Ms Rajani says this woman is ‘‘financially stable through employment’’ and sometimes occupies an executive position in an organisation. If not employed, the woman often has stable investments and a reliable income. This woman, she adds, enjoys an ‘‘excellent credit rating.’’

‘‘The woman home buyer is educated in finance and wealth management. This helps her to plan for herself and her family accordingly,’’ she says.

In some cases, this woman is either married to a ‘‘financially strong partner’’ or has wealthy parents who support her.

‘‘When her husband is financially stable, the woman can divert her earnings to invest in property because the partner meets the other family obligations,’’ Ms Rajani explains.

On financing, she notes that most of the mortgages target either women entrepreneurs or those with a regular income.

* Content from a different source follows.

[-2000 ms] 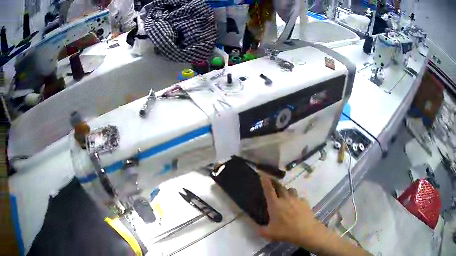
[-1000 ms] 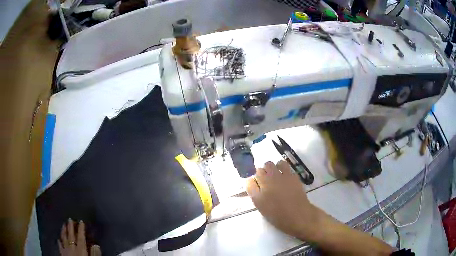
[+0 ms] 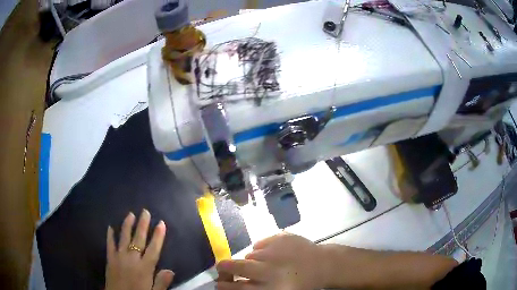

‘‘Financiers often prefer applications by women to men because they are considered more efficient and reliable when it comes to payment of loans,’’ she says.

The majority of women who buy individually are those working in the diaspora. Women buying property as a consortium rather than individually is one of the trends in the Kenyan property market.

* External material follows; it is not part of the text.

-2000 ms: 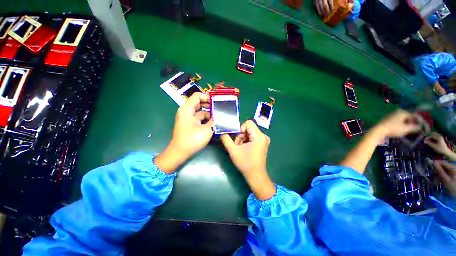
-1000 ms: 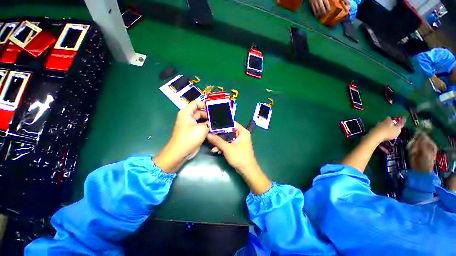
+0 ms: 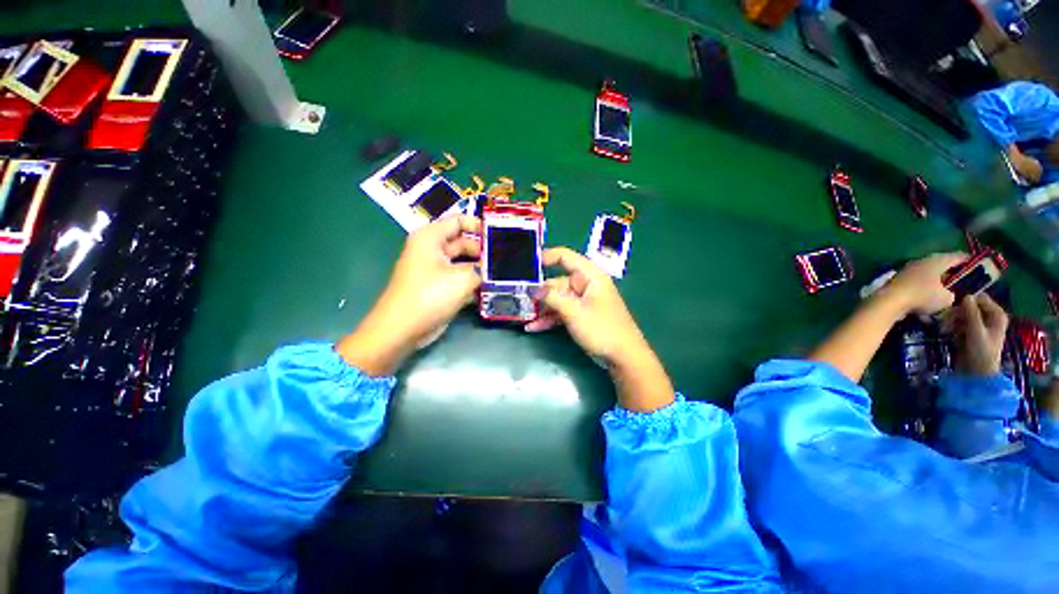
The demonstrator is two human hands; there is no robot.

"There are chamas of women formed for purposes of buying property,’’ Ms Rustam of HassConsult says.

Other than the family, some women acquire property for self-actualisation purposes, says Mr Mwaura. Like men, women too have aspirations they hope to fulfil.


Sometimes cultural and patriarchal stereotypes get in the way of property ownership among women, including educated ones. FILE PHOTO | SHUTTERSTOCK

‘‘For some, it could be to own a certain type of car or house in a certain neighbourhood in their lifetime. These happen whether they are married or unmarried,’’ the psychologist says.

Divorced buyers

While family provides an ideal environment for women to own property, divorce compels them to buy property, especially where children are involved.

For 10 years, Sheila Muthoni and her husband had lived happily in their five-bedroom home in Nairobi. But when they divorced in 2019, she found herself stranded.

‘‘Our house had been registered under his name. I was practically homeless. I had to mobilise my savings to buy a home. Luckily I had put something substantial aside,’’ says the commercial lawyer.

Ms Muthoni says that while the new home is smaller than the one she was used to, she is contented. ‘‘I can raise my son with fewer worries.’’

The Supreme Court ruling in January significantly changed the landscape of property ownership among women, Mr Wainaina argues.

‘‘More women will now want to own and register property in their names than before,’’ he says.

Cases of disinheritance of widows, he adds, will cease when more women register the property under their names.

‘‘A widow inherits their spouse’s property as a trustee for the children,’’ he says.